## Problem details:
Beginning with the line that holds "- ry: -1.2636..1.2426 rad" in the data below, give again every line through the one that holds "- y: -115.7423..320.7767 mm", exactly as written.

## Exercise data:
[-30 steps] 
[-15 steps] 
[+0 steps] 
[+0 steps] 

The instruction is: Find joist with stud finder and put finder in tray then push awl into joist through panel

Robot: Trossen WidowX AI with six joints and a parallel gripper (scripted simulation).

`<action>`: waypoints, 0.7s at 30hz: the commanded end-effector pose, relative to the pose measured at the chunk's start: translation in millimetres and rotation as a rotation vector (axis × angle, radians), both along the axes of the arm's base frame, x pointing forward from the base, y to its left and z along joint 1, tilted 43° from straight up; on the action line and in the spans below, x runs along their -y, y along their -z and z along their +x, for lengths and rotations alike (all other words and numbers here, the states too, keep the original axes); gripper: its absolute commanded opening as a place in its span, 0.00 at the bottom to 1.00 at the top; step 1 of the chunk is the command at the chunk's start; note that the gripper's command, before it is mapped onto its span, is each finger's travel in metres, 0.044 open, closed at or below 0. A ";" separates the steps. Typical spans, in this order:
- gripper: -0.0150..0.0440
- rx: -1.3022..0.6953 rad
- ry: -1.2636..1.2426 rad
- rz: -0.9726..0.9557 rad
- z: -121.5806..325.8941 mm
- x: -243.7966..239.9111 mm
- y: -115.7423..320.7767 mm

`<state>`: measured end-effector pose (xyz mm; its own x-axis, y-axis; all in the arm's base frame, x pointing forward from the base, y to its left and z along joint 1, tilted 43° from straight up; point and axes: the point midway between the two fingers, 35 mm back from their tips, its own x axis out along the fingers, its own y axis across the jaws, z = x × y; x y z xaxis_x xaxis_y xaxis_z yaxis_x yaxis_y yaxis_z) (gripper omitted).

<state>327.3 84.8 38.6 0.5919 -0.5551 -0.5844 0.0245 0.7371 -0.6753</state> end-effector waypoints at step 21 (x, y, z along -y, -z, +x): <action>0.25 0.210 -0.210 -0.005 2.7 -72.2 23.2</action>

## Expected output:
- ry: -1.2636..1.2426 rad
- rz: -0.9726..0.9557 rad
- z: -121.5806..325.8941 mm
- x: -243.7966..239.9111 mm
- y: -115.7423..320.7767 mm

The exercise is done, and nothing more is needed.